De acuerdo con Infobae, la decisión quedó oficializada mediante un decreto firmado por el Ministerio de Defensa. El acto administrativo asciende a un oficial del Ejército que se desempeñó como edecán del expresidente Gustavo Petro durante su mandato.
El uniformado es investigado por un presunto acoso sexual y fue llamado a juicio por la Procuraduría General de la Nación. El proceso disciplinario se originó en hechos denunciados por una oficial del Ejército en Bucaramanga, ciudad donde ocurrieron los hechos que dieron lugar a la investigación.
La figura del edecán corresponde a oficiales del Ejército asignados a la Casa de Nariño para acompañar al presidente en actividades protocolarias y de seguridad cercana. Su paso por esa función suele quedar registrado en la hoja de vida militar y es tenido en cuenta en los procesos de ascenso dentro de la Fuerza Pública.
En Colombia, los ascensos militares de oficiales generales y superiores requieren el cumplimiento de requisitos legales, entre ellos no estar vinculado a investigaciones disciplinarias o penales activas. La Procuraduría y la Justicia Penal Militar o la justicia ordinaria pueden intervenir cuando existen denuncias formales, como ocurre en este caso.
El llamado a juicio por parte de la Procuraduría implica que el ente de control consideró que existen méritos suficientes para llevar al oficial a un escenario disciplinario formal. Esa decisión es independiente del proceso penal que pueda adelantarse por la misma conducta, ya que una misma acción puede generar consecuencias en distintas jurisdicciones.
La denuncia presentada por una oficial del Ejército en Bucaramanga abrió una línea de investigación que, según Infobae, sigue abierta. El Ministerio de Defensa, al firmar el decreto de ascenso, actuó en el marco de sus competencias, aunque la existencia de procesos disciplinarios activos suele generar debate sobre la oportunidad del ascenso.
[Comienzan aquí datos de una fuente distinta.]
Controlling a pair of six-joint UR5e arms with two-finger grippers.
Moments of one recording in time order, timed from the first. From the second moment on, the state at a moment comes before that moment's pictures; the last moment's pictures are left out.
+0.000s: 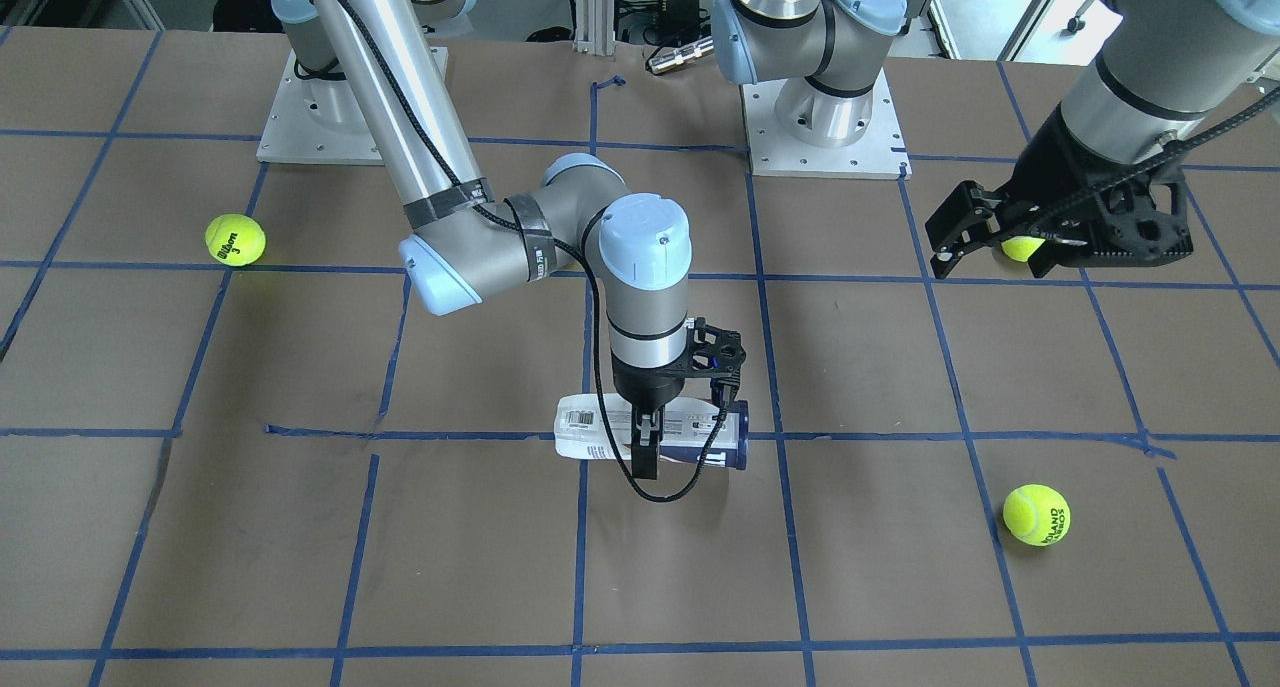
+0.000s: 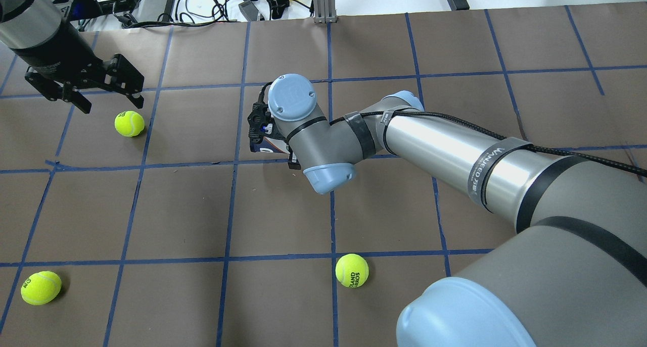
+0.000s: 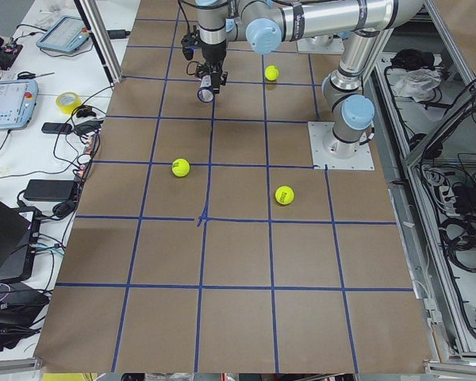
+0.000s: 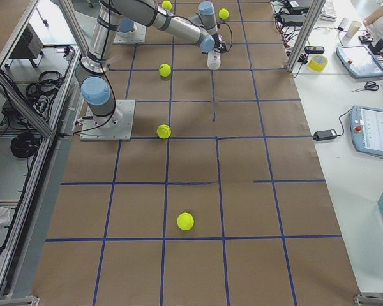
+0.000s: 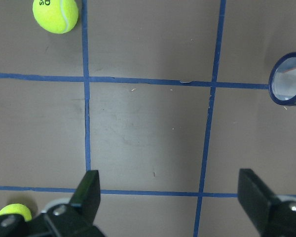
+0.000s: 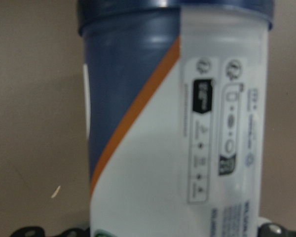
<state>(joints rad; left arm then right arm) -1.35 -1.59 -1.59 -1.53 1.56 0.18 2.07 -0.95 1.62 -2.54 -1.62 -0.96</state>
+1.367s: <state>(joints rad) -1.34 -1.60 -1.61 -1.53 1.56 0.18 2.07 -1.01 1.63 -2.52 -1.58 -0.94</state>
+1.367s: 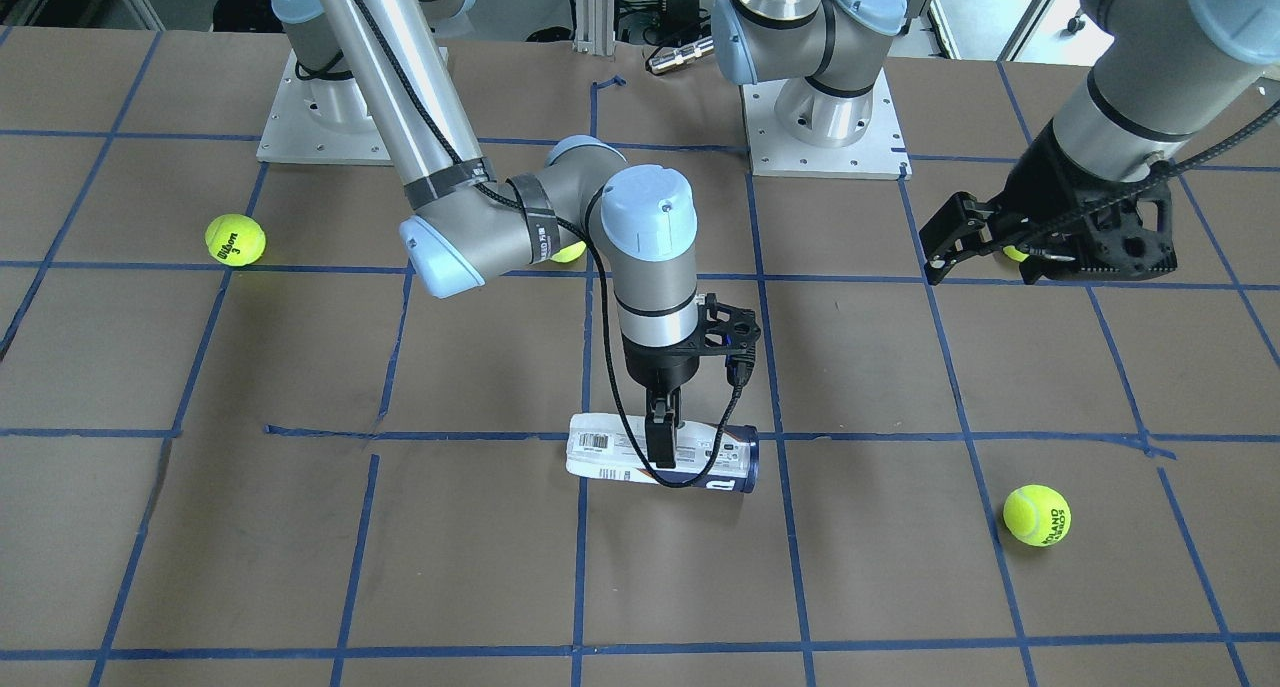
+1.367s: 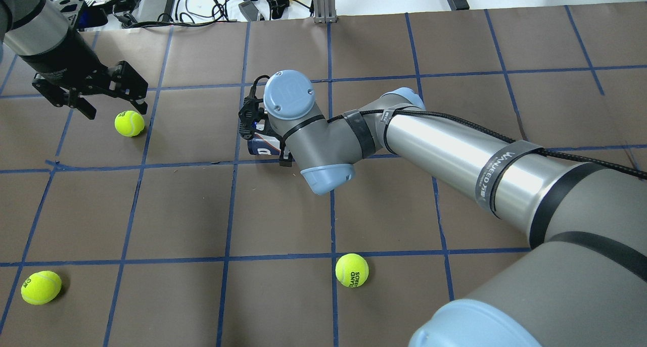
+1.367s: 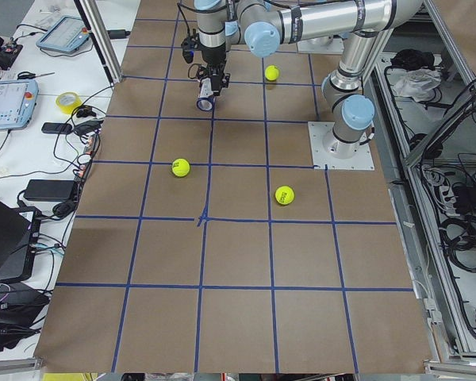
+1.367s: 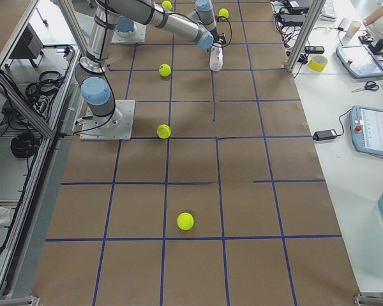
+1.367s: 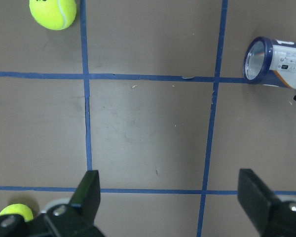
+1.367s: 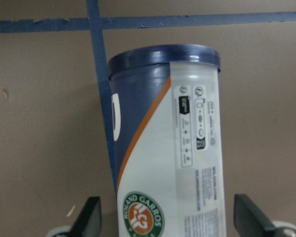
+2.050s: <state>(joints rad) -1.33 -1.63 -1.62 -1.52 1.49 0.18 1.84 -1.29 1.62 -2.20 -1.56 -0.93</state>
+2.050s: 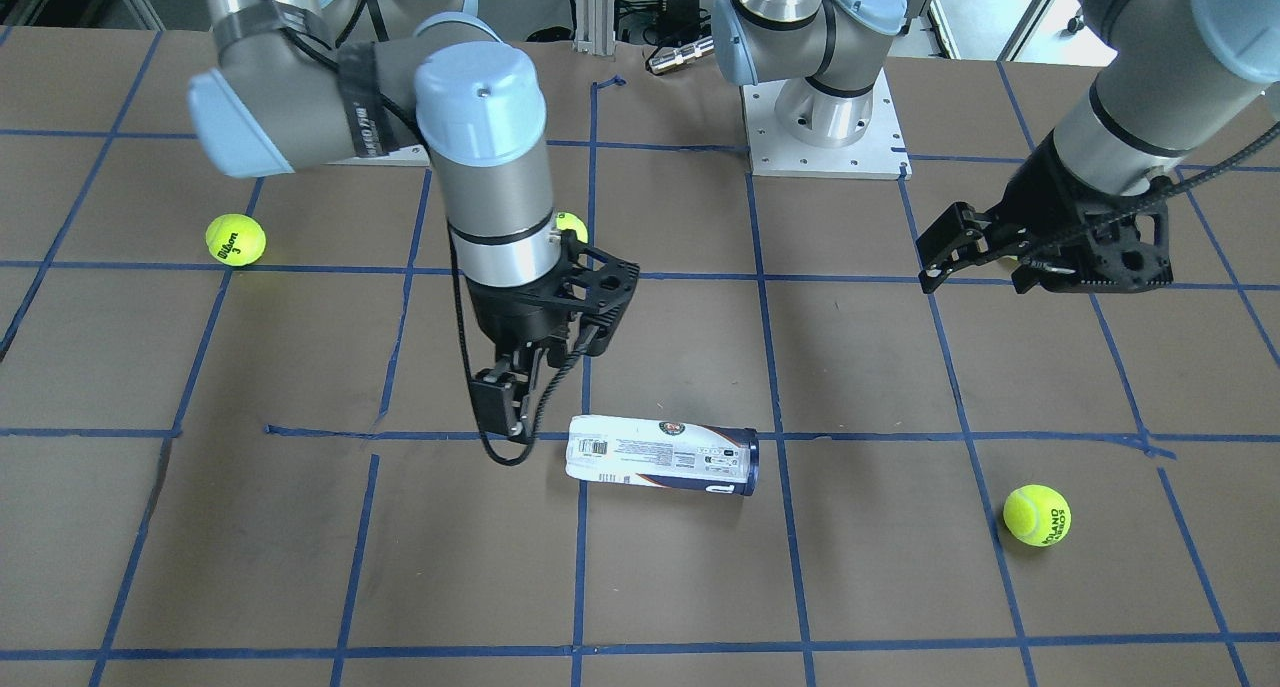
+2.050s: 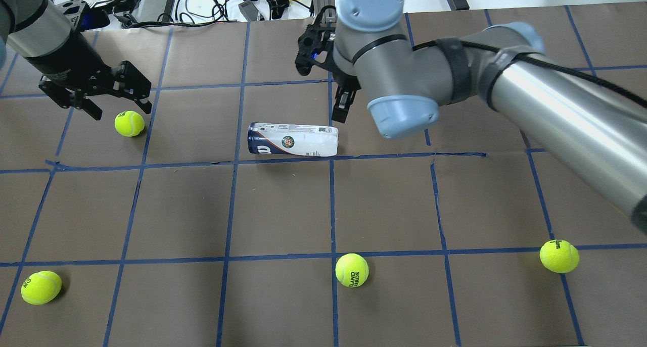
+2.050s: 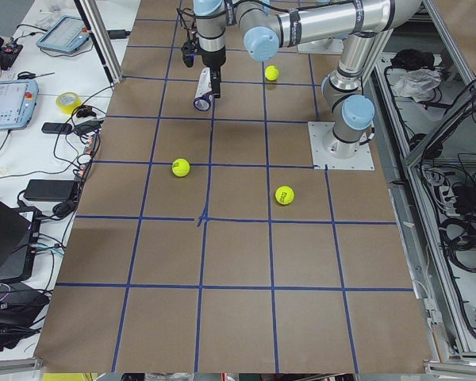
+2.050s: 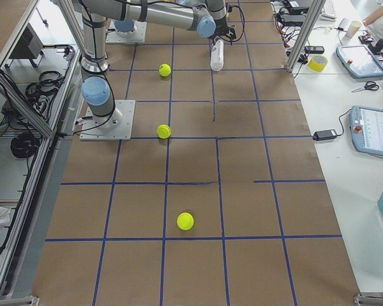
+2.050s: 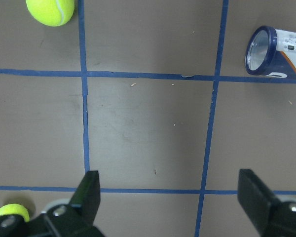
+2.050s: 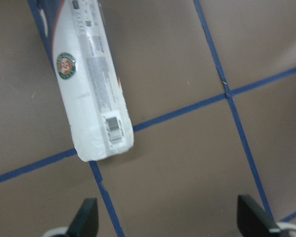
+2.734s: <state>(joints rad) -1.33 -1.80 -1.74 -1.19 1.09 0.18 1.62 -1.52 1.61 -1.91 -1.56 -0.56</state>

El episodio se conoce en un contexto de creciente atención institucional sobre las denuncias de acoso y abuso sexual dentro de las Fuerzas Militares colombianas. Distintas dependencias del Estado han impulsado protocolos para recibir quejas, investigar y sancionar este tipo de conductas, en respuesta a reclamos de organizaciones de derechos humanos y de mujeres uniformadas.
En lo que sigue, la Procuraduría deberá avanzar en el juicio disciplinario contra el oficial, mientras la justicia competente resuelve el proceso penal por los hechos denunciados. El decreto de ascenso ya fue firmado y, salvo una decisión judicial o disciplinaria posterior que lo modifique, el oficial permanece en el grado otorgado por el Ministerio de Defensa.
La oposición y organizaciones de control ciudadano han señalado en casos anteriores que los ascensos de oficiales investigados pueden comprometer la confianza en la Fuerza Pública. El Gobierno, por su parte, sostiene que las decisiones administrativas se adoptan conforme a la ley y al debido proceso. Por ahora, la situación del exedecán de Petro queda sujeta a lo que resuelvan las instancias disciplinarias y judiciales.